▶ **Exercise description**:
Leave out the pictures and output exactly the lines below from the one with "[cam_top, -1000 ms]" down to the one with "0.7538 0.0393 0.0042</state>", both of them included.

[Records from a data source]
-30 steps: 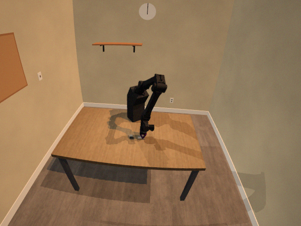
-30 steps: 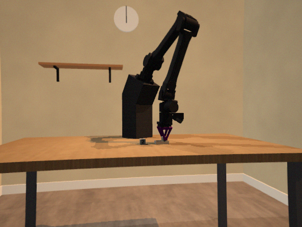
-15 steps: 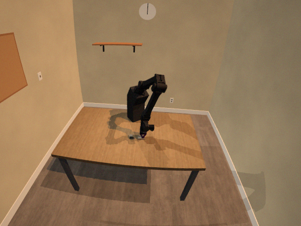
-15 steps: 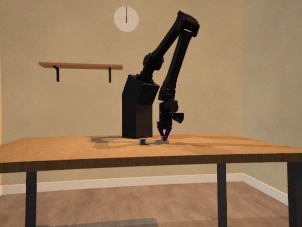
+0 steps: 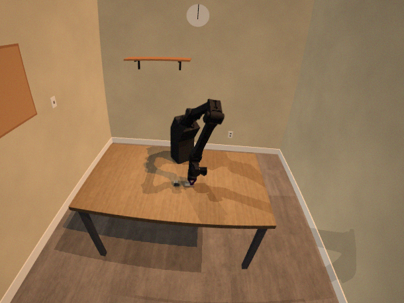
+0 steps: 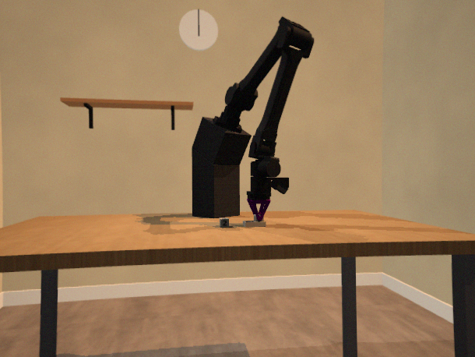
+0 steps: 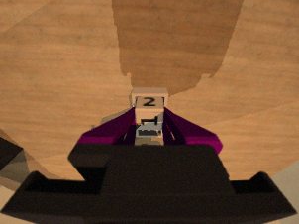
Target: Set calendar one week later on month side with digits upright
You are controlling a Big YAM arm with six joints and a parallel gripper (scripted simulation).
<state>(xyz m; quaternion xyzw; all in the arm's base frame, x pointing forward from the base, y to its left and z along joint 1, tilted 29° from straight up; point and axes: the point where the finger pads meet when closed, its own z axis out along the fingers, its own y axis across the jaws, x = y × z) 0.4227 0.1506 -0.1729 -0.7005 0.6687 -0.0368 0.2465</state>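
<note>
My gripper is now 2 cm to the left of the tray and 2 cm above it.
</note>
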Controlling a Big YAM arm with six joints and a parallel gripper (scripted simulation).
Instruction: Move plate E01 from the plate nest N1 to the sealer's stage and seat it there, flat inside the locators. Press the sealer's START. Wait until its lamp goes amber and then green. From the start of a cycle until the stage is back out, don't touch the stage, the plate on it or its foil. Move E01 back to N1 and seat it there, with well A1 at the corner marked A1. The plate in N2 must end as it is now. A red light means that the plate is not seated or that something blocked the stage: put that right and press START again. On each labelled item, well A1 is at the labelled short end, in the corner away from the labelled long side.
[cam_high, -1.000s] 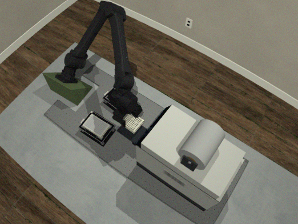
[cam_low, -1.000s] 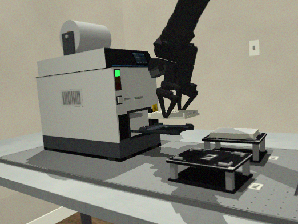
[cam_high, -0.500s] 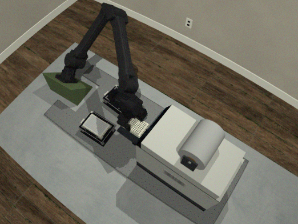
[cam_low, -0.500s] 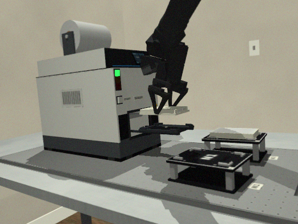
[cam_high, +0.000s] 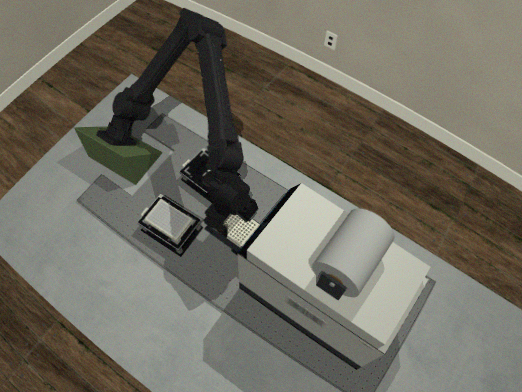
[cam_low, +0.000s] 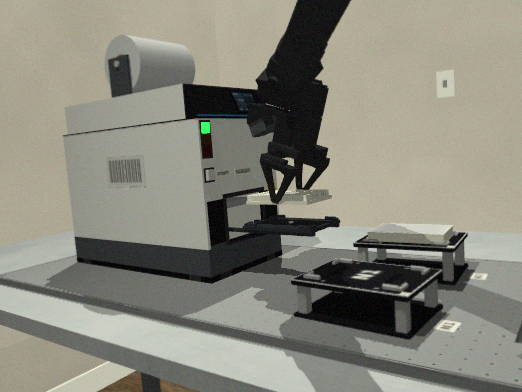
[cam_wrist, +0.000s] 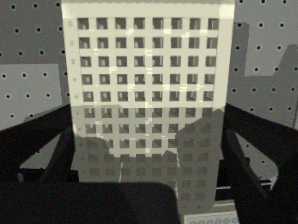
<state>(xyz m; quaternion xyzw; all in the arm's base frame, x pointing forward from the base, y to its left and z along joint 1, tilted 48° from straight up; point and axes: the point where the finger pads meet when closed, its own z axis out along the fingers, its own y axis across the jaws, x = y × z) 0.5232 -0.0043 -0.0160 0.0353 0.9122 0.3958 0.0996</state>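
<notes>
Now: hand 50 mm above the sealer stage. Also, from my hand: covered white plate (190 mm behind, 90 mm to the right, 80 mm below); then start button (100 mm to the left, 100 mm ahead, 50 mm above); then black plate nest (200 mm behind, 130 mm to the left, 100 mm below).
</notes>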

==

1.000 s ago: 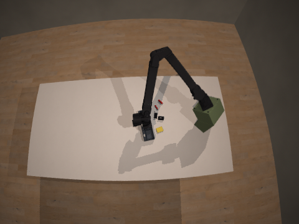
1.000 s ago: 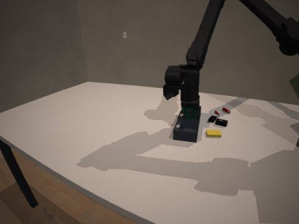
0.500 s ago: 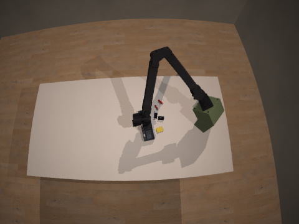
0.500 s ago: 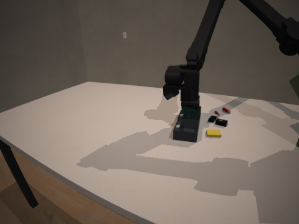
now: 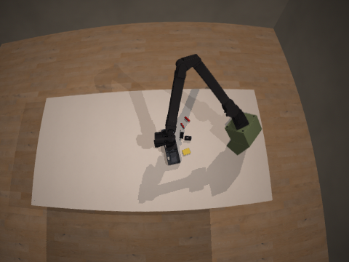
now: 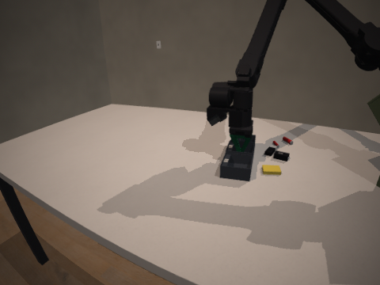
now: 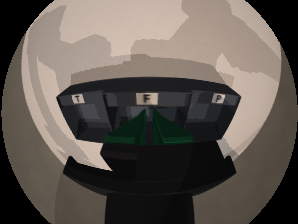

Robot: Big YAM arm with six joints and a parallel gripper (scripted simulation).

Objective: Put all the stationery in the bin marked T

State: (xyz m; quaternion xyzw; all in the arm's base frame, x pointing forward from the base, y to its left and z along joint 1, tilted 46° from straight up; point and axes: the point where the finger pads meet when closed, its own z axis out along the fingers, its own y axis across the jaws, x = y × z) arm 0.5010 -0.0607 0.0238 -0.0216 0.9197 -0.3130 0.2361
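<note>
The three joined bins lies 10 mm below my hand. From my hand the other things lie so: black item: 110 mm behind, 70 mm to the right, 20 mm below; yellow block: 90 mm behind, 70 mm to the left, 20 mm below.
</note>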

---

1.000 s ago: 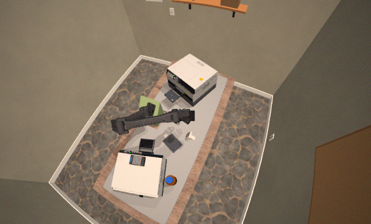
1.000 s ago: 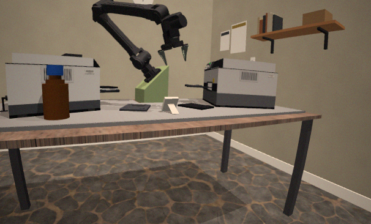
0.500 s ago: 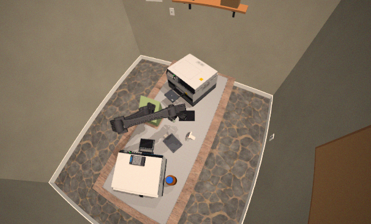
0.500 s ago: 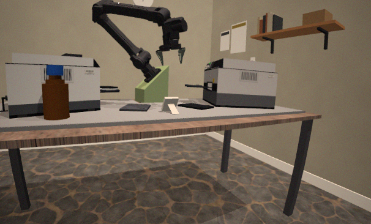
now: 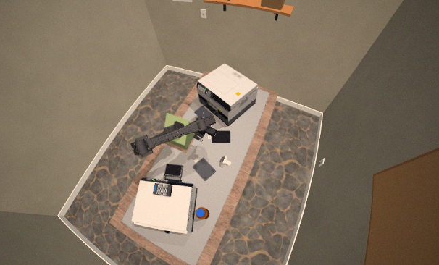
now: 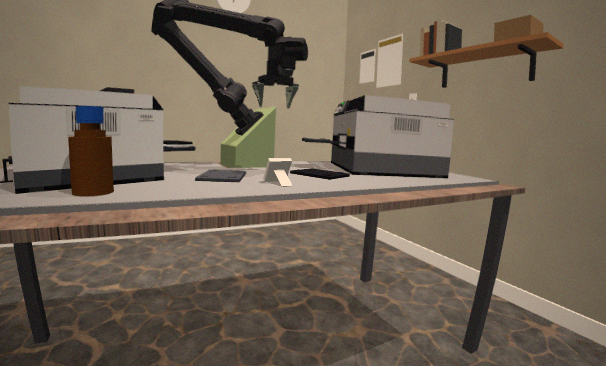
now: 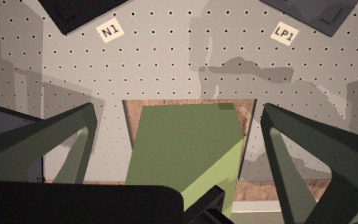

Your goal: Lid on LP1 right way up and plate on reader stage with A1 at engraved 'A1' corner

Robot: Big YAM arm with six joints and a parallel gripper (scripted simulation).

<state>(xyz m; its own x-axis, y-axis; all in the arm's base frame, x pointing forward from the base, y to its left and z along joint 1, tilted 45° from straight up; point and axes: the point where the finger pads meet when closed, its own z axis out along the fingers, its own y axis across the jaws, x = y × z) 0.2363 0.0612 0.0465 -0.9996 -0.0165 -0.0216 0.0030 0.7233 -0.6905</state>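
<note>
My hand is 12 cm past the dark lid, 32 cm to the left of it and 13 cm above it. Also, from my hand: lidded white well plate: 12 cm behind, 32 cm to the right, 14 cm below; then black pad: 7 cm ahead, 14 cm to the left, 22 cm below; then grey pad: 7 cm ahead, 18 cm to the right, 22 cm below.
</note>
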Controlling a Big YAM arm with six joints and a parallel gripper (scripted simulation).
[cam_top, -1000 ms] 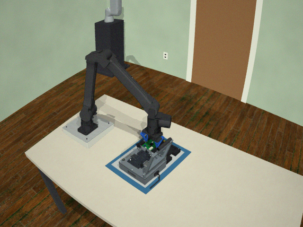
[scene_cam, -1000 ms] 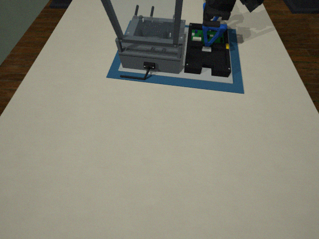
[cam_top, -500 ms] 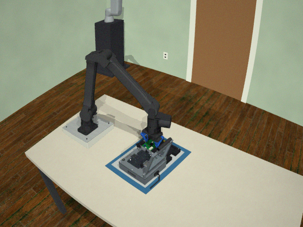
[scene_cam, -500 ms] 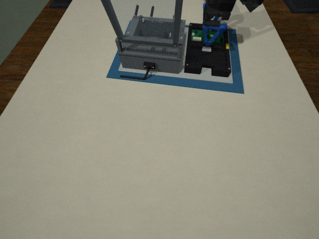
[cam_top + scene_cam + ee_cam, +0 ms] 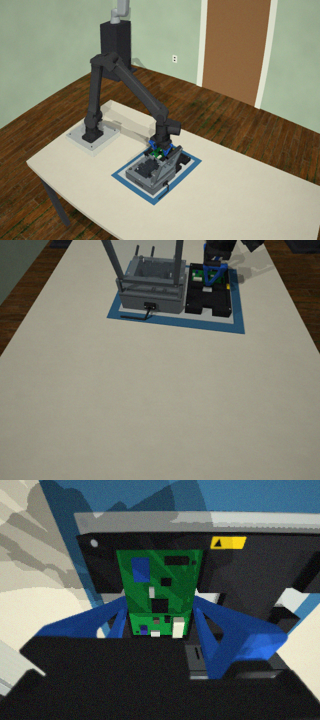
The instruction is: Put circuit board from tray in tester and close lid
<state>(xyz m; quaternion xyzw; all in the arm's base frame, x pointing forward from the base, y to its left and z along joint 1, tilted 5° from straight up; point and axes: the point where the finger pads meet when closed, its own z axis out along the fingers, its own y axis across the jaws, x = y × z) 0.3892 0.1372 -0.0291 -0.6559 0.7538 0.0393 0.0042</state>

▶ **Answer space**:
[cam_top, -1000 ms] 
[scene_cam, -1000 ms] 
[cam_top, -500 ms] 
[scene_cam, -500 ms] 
[cam_top + scene_cam + ee_cam, +0 ms] 
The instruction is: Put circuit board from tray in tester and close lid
<state>(xyz m; quaternion xyzw; all in the arm's base frame, x pointing forward from the base, y to its left and z along joint 1, tilted 5° from straight up; point and axes: the point where the finger pads meet when closed, its own z axis out along the fingers, its own y axis across the jaws, x = y × z) 0.3892 0.1372 -0.0291 -0.6559 0.7538 0.0393 0.0042</state>

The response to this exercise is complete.